- **YOUR ASSIGNMENT**: Reproduce the listing that follows in full. Omit its images.
::: EXCERPTED RECORDS
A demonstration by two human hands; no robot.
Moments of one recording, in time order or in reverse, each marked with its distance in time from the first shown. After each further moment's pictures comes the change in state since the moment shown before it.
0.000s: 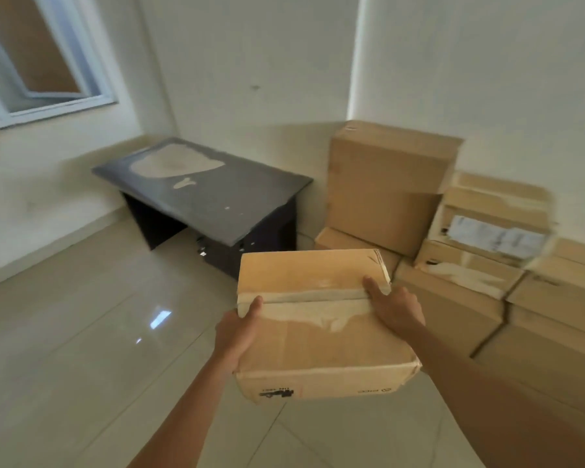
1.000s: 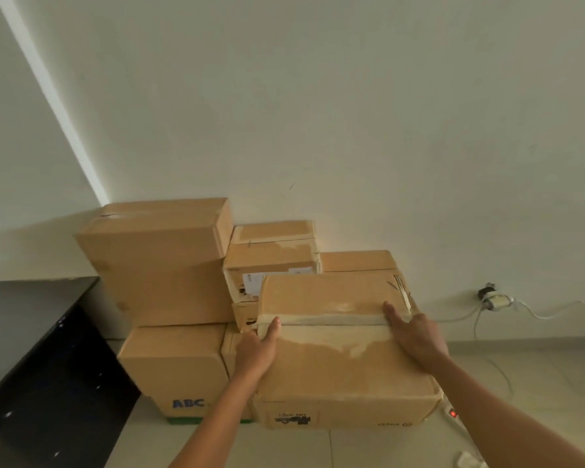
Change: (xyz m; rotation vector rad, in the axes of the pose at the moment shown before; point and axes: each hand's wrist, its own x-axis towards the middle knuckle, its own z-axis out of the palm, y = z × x) left_hand -0.082 0.231 0.426 0.229 -0.508 0.363; right_hand 0.118 0.310 -0.304 0.167 0.418 0.417
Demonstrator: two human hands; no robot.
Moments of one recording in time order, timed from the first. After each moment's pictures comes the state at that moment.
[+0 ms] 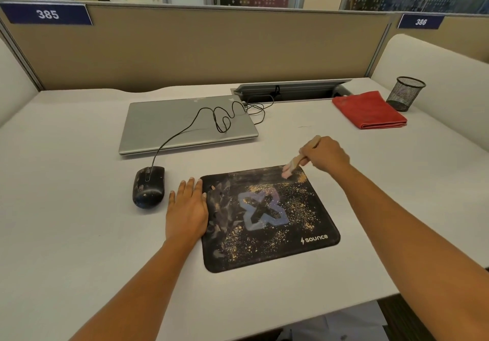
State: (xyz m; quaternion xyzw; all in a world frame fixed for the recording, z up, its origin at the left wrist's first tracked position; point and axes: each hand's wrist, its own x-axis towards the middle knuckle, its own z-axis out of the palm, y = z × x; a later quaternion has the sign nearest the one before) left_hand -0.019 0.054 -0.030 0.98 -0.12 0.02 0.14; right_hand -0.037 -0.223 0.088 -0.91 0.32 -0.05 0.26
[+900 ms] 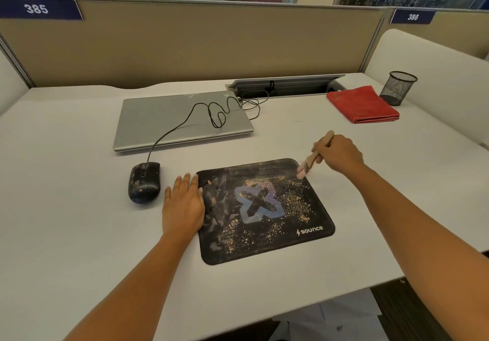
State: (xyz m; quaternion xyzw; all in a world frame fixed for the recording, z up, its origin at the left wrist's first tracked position) left_hand -0.022 0.052 -0.028 0.98 -0.12 0.02 0.15; right_hand -0.061 -0.253 0.081 -0.93 0.29 -0.09 0.22
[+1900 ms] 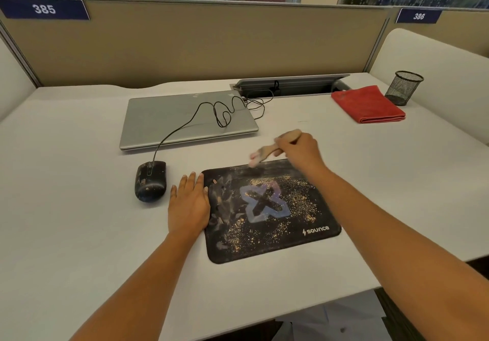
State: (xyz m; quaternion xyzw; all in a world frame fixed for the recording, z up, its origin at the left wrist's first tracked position) left_hand -0.020 0.053 -0.029 0.98 -0.12 0.02 0.15; right_hand -0.040 -0.174 0.079 -0.87 0.18 -0.13 0.44
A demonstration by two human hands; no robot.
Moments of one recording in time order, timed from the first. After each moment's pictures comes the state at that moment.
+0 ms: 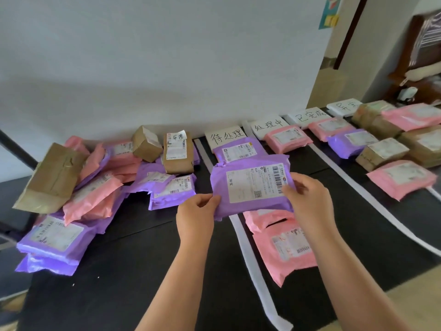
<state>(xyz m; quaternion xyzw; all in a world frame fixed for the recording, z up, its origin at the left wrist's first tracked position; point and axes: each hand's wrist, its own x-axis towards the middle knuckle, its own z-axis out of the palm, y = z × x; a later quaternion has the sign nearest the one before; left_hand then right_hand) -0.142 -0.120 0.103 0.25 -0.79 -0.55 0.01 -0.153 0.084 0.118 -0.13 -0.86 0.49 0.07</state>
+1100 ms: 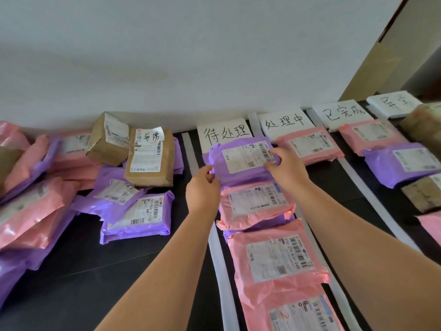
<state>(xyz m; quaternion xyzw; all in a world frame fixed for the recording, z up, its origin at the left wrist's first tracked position) -0.390 -0.080 -0.006 0.25 -0.84 -0.48 0.00 -0.461 0.104 -0.002 -0.03 -0.94 0.32 -0.07</state>
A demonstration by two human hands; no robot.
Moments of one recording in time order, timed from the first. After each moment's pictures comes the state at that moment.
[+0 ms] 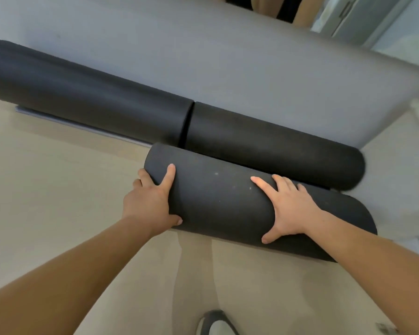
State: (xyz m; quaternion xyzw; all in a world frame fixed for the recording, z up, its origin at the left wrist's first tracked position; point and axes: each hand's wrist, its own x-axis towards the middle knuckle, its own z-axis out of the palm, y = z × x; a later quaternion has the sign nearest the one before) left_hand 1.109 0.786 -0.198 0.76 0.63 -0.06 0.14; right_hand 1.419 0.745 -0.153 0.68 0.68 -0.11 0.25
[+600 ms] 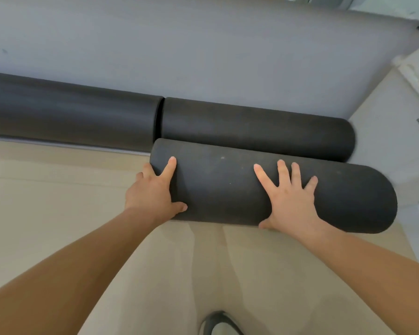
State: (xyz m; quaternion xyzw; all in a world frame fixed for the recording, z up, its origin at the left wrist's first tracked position) left_hand 1.159 0.818 -0.204 0.78 0.61 -0.03 0.15; right_hand 1.430 0.718 -0.181 0.77 0.61 0.00 0.20
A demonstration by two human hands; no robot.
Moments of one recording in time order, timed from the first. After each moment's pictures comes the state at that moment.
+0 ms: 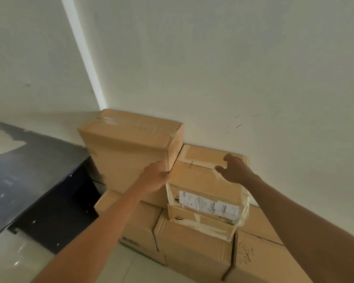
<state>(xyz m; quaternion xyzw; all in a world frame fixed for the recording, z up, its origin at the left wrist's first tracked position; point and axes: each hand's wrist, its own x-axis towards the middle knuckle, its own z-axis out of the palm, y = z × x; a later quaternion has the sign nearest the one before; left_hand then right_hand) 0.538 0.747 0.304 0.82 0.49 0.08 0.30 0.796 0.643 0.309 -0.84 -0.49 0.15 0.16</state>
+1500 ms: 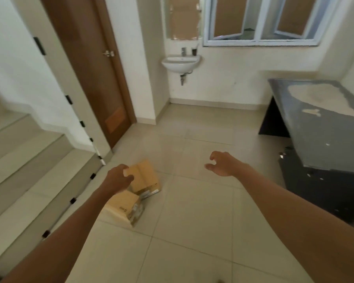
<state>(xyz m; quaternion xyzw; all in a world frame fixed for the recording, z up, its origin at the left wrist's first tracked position) -0.241 0.172 0.278 0.14 0.95 0.24 0.15 -0.102 0.486 0.284 -0.25 -0.94 0.22 -0.12</state>
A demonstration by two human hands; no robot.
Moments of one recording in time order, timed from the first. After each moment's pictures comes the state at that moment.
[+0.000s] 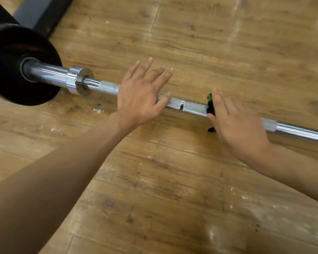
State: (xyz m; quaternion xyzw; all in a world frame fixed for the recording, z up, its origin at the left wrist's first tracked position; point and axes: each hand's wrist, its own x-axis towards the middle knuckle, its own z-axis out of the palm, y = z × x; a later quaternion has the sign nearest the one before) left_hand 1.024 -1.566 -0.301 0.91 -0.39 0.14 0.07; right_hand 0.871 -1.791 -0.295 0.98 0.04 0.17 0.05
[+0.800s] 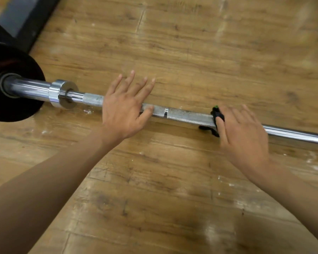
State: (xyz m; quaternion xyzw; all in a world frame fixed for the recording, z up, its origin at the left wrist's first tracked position) left_hand 0.990 -1.546 -0.300 0.91 -0.39 0.13 0.08; right_hand 0.810 -1.794 -0.284 0.98 -0.12 0.12 -0.03
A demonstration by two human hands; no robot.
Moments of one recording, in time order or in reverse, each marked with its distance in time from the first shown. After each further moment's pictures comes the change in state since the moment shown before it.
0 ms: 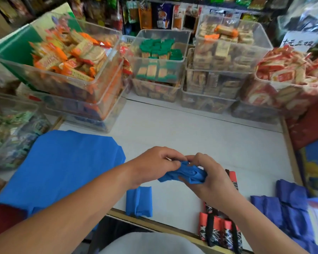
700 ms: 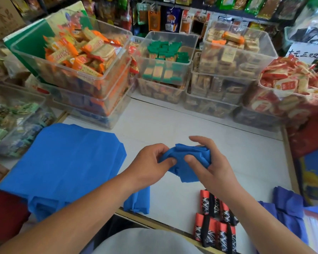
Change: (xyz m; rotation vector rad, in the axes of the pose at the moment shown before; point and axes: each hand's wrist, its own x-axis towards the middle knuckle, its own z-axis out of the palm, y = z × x) left_hand -0.005 -0.032 0.009 0.088 0.333 0.138; right_hand 0.018 -0.031 -0.019 0.178 -0.011 0.233
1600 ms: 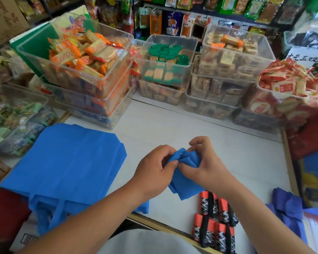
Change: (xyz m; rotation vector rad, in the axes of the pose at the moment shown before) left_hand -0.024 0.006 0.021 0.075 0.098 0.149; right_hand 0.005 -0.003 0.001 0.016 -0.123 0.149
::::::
- **SOLUTION**:
A demonstration by two human hands; no robot.
Moments of one recording, in time order or in reverse, each marked with its distance in time from the first shown. After each further moment's pictures comes the change in state since the moment shown before it.
0.000s: 
1.000s: 
Change: (xyz m; rotation vector rad, in the axes of the pose at the moment shown before; point and axes: each hand's wrist, its own x-axis towards the middle knuckle, its own z-axis out of the palm, y = z × x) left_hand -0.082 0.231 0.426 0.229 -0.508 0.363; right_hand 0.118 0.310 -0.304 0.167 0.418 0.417
Demonstrator: two human hands; no robot.
Moments of one recording in time order, timed from the first. After each moment's pictures comes the state at that moment.
[+0 ms] 
State: (xyz m; quaternion xyzw; all in a world frame fixed for the recording, z up, its origin at the left wrist's first tracked position; point and axes: each hand's wrist, its own x-axis towards the middle knuckle, its own z-axis out of the palm, y = z × x; a later quaternion has the sign nearest the one before) left_hand -0.019 0.054 -0.030 0.98 -0.12 0.02 0.14; right_hand -0.037 -0.223 0.088 -0.91 0.32 -0.05 0.26
[+900 ms] 
State: (xyz m; quaternion xyzw; all in a world frame fixed for the recording, z up, its origin at the left wrist's first tracked position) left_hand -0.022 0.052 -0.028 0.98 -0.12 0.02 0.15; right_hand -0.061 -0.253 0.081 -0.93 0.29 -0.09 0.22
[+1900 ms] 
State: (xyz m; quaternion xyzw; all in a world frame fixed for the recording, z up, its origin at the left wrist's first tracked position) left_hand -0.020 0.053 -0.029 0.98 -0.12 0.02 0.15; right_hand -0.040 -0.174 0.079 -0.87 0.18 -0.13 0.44
A demonstration by two human hands; no robot.
Moments of one recording in time order, timed from the first. After each moment's pictures comes the state at that moment.
+0 ms: 
<state>(xyz m; quaternion xyzw; all in a world frame fixed for the recording, z up, its origin at the left wrist's first tracked position; point and axes: each hand's wrist, its own x-axis towards the middle knuckle, its own z-axis out of the palm, y = z × x; a later quaternion has the sign nearest the one before; left_hand then right_hand) -0.142 -0.120 0.103 0.25 -0.79 -0.55 0.01 -0.153 0.084 0.118 -0.13 -0.86 0.49 0.07</state>
+1100 ms: 
<state>(xyz m; quaternion xyzw; all in a world frame fixed for the recording, z up, its origin at the left wrist's first tracked position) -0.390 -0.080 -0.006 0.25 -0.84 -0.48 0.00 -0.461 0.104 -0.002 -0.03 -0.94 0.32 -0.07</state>
A demonstration by two human hands; no robot.
Moments of one recording in time order, timed from the first. After each moment's pictures comes the state at that moment.
[+0 ms] 
State: (xyz m; quaternion xyzw; all in a world frame fixed for the recording, z up, its origin at the left wrist's first tracked position; point and axes: each hand's wrist, its own x-axis towards the middle knuckle, its own z-axis out of the palm, y = z × x; a later quaternion has the sign nearest the one before) left_hand 1.109 0.786 -0.198 0.76 0.63 -0.06 0.14; right_hand 1.419 0.745 -0.153 0.68 0.68 -0.11 0.25
[+600 ms] 
State: (xyz m; quaternion xyzw; all in a world frame fixed for the recording, z up, its origin at the left wrist's first tracked position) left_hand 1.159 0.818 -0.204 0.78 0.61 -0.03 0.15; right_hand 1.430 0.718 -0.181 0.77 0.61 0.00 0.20
A demonstration by two human hands; no robot.
Moments of one recording in time order, timed from the first. After each moment's pictures comes the state at that moment.
+0 ms: 
<state>(xyz m; quaternion xyzw; all in a world frame fixed for the recording, z up, its origin at the left wrist's first tracked position; point and axes: each hand's wrist, its own x-axis towards the middle knuckle, its own z-axis out of the palm, y = z × x; a later quaternion has the sign nearest the one before; left_hand then right_hand) 0.538 0.747 0.304 0.82 0.49 0.08 0.30 0.796 0.643 0.309 -0.84 -0.49 0.15 0.16</state>
+1500 ms: 
<state>(xyz m; quaternion xyzw; all in a world frame fixed for the recording, z up, its origin at the left wrist's first tracked position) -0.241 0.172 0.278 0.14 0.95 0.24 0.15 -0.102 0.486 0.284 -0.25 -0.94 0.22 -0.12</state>
A demonstration by two human hands; no robot.
Moments of one recording in time order, timed from the first. After each moment's pictures comes the state at that moment.
[+0.000s] 
State: (xyz m; quaternion xyzw; all in a world frame fixed for the recording, z up, its origin at the left wrist's first tracked position; point and axes: each hand's wrist, its own x-axis towards the middle knuckle, its own z-axis out of the palm, y = z × x; a later quaternion has the sign nearest the one before) left_hand 1.024 -1.566 -0.301 0.91 -0.39 0.14 0.07; right_hand 0.871 -1.791 -0.295 0.98 0.04 0.17 0.05
[+0.800s] 
State: (xyz m; quaternion xyzw; all in a world frame fixed for the recording, z up, its origin at the left wrist's first tracked position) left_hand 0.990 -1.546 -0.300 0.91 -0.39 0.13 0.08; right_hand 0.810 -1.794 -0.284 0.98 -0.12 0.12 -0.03
A demonstration by two human hands; no robot.
Moments of one recording, in time order or in reverse, each marked with its distance in time from the first shown. After each further moment's pictures comes the change in state since the moment shown before it.
0 ms: 
700 ms: 
Change: (xyz m; rotation vector rad, in the axes of the pose at the moment shown before; point and axes: each hand's wrist, its own x-axis towards the middle knuckle, its own z-axis out of the palm, y = z × x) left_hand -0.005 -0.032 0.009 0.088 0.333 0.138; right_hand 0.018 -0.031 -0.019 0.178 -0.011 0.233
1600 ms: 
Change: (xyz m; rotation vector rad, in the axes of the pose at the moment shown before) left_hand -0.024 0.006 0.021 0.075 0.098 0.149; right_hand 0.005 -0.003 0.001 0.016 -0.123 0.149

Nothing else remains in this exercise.